* **What to produce**:
What lines below include the string "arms"? Pick them out and copy them.

* **Stored data**:
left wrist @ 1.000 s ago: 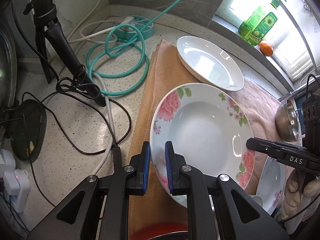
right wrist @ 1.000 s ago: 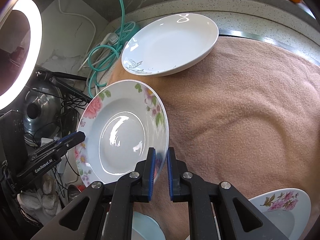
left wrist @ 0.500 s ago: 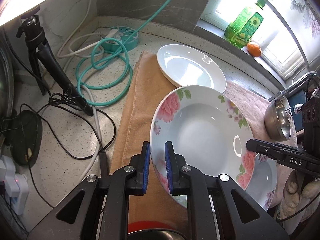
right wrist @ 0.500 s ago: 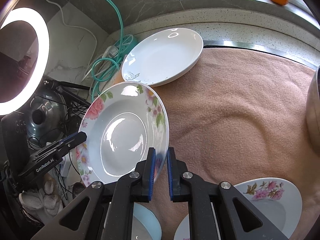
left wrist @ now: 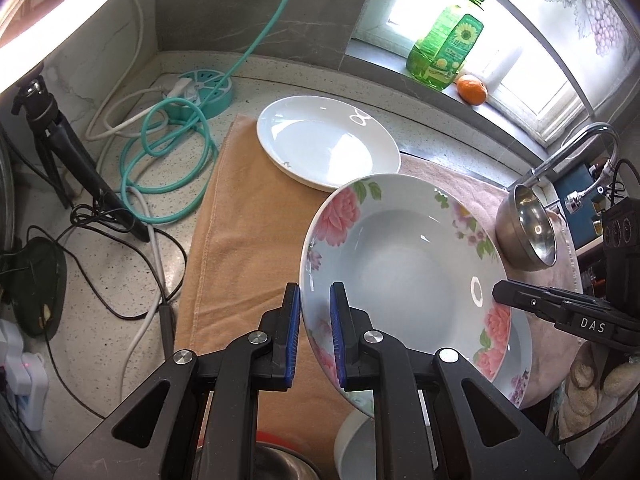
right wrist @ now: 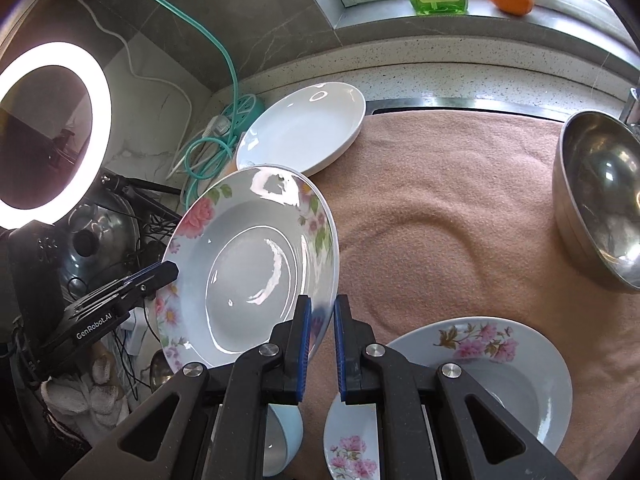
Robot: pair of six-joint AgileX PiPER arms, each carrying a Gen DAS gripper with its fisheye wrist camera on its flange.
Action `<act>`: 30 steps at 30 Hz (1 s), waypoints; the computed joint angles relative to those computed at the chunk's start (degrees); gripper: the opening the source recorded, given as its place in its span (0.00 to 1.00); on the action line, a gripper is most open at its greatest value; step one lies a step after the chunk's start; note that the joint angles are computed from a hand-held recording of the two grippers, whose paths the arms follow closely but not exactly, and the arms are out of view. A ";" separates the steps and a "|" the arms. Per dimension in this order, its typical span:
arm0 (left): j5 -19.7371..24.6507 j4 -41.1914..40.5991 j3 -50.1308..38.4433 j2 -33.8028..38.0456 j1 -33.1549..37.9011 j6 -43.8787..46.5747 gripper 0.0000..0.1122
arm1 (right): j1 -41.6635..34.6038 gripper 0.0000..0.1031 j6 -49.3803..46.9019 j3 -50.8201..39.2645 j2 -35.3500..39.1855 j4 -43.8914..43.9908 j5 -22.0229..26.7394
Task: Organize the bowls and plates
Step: 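Lift and tilt the rose-print plate with both tools, then lower the rose-print plate onto the peach-blossom plate with both tools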
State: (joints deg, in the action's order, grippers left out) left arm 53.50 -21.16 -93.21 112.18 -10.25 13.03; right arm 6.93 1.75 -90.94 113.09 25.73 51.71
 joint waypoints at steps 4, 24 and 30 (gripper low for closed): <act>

* **Result below**:
Robot: pair of six-joint AgileX PiPER arms, each carrying a Gen DAS gripper with its fisheye wrist camera on its flange.
Action `<act>`: 30 steps at 30 Hz (1 s), waypoints; the computed joint angles relative to those computed at the chunk's start (degrees); gripper: the opening the source recorded, given as its place in its span (0.00 to 1.00); on the action line, a gripper is most open at its greatest value; step one lies a step after the chunk's start; note that the joint angles are computed from a hand-held recording of the two grippers, whose paths the arms follow closely but not exactly, and the arms are out of view. A ";" separates the steps and a "|" the arms. Per dimension in this order, its typical span:

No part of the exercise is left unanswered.